Si nosotros no hallamos consuelo, nosotros, que vemos la tragedia desde la distancia, qué consuelo podrán encontrar ellos. Si nosotros nos estremecemos, nosotros, que observamos el desastre desde la distancia, qué terrible estremecimiento en lo más hondo de las entrañas no estarán sufriendo ellos, a quienes la desgracia sorprendió en mitad de su rutina, a quienes el destino ha arrebatado todo aquello que daba algún sentido a sus vidas. Si a nosotros se nos desgarra el corazón, si a nosotros, gota a gota, se nos desangra el alma, a nosotros, que contemplamos esta debacle desde la distancia, qué alma en pie podrá quedarles a ellos, qué entereza podrá mantenerlos todavía erguidos.

¿Acaso era esta la última prueba que necesitábamos para comprender la verdadera insignificancia del ser humano? ¿Era esta la demostración definitiva, tal vez, de cuán frágil es la vida humana? ¿Y era precisa una crueldad semejante para entenderlo todo? Somos la mota de polvo más irrelevante en todo el vasto universo. La más nimia partícula de arena en este inmenso lienzo de terciopelo azul, la más trivial, y también la más tierna, la más entrañable, la más valiosa. Somos una figurita de precioso cristal envolviendo un beso, el más dulce, el más inocente, y nada podemos contra los arrebatos furiosos de la naturaleza. Frente a ella, frente al capricho de su enojo, frente a su cólera insensata, no somos más que trémulos barquitos de papel. Somos el niño que enarbola una espada de madera frente a la rabiosa embestida de una tormenta infernal. Con uno solo de sus zarpazos, la naturaleza nos vence, no requiere más. Uno solo de sus reveses basta para descoser la más hermosa de las sonrisas, para destruir una vida, para enterrar los sueños, las ilusiones que esperábamos ver florecer mañana.

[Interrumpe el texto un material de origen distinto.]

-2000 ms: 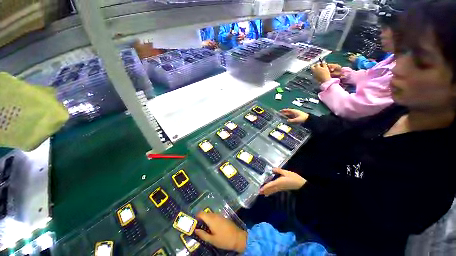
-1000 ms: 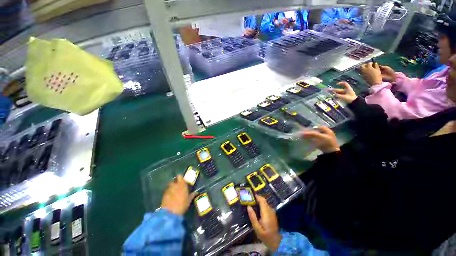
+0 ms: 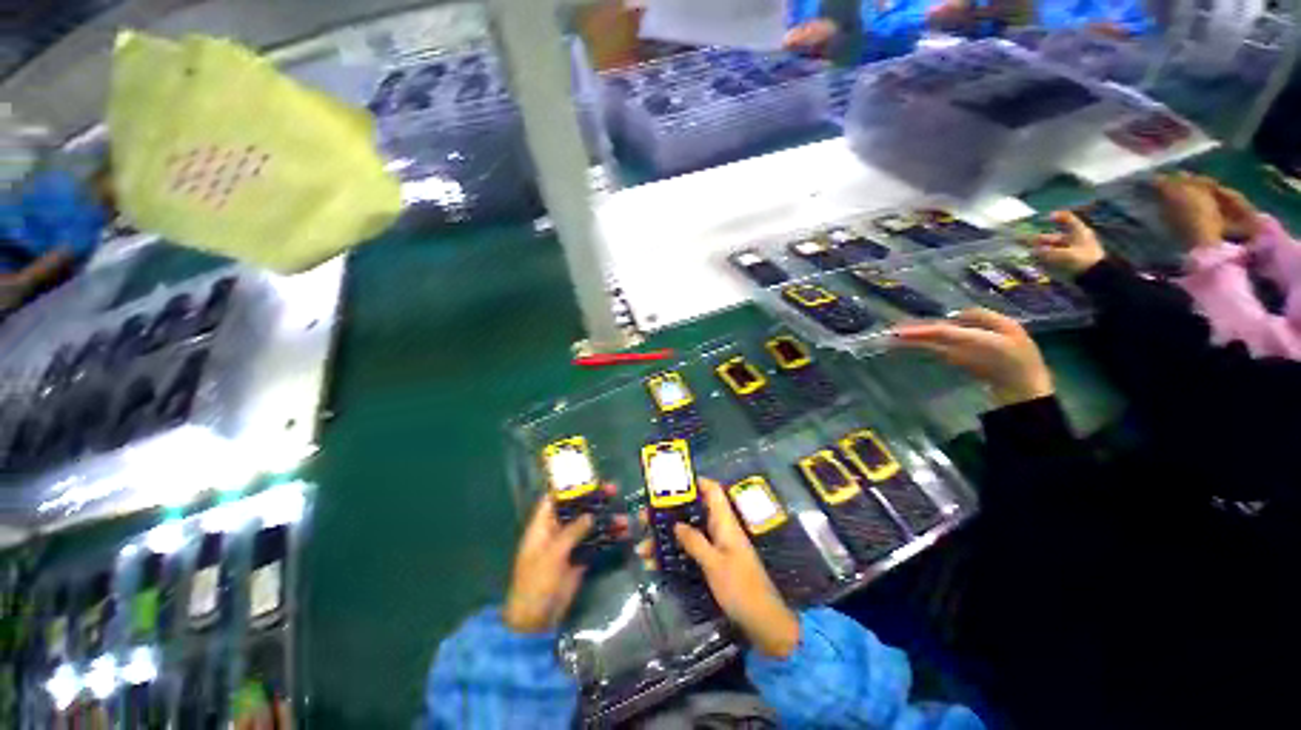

Tiempo habrá de juzgar si una hora antes o una hora después habría significado una mayor o menor tragedia, si la premura en el aviso habría cambiado en algo este espantoso resultado de agria desolación. Estamos convencidos de que no. Tiempo habrá de analizar las zancadillas de la burocracia, los estúpidos palos en la rueda que se colocaron para impedir el paso a aquellos corazones bienintencionados y generosos que solo pretendían ayudar. Tiempo habrá de admirar, asombrados una vez más, las piruetas políticas que unos y otros llevarán a cabo para intentar apartar de sus faldones las salpicaduras de la culpa, es decir, de la ineptitud, de la torpeza. Huelga decir que estos aspavientos políticos y sus mutuos ataques, fruto de la más repugnante miseria personal, y calculados únicamente para protegerse, no quedarán grabados en la memoria colectiva, como merecerían —y mucho menos castigados—, pues serán sepultados bajo toneladas de la más podrida demagogia, como invariablemente ocurre. Pero sí quedarán grabadas a fuego estas luctuosas jornadas de colosal catástrofe.

El futuro de todas esas personas hecho trizas en un instante, en una amarga noche de infierno. El alma de un país, para siempre, en mil pedazos.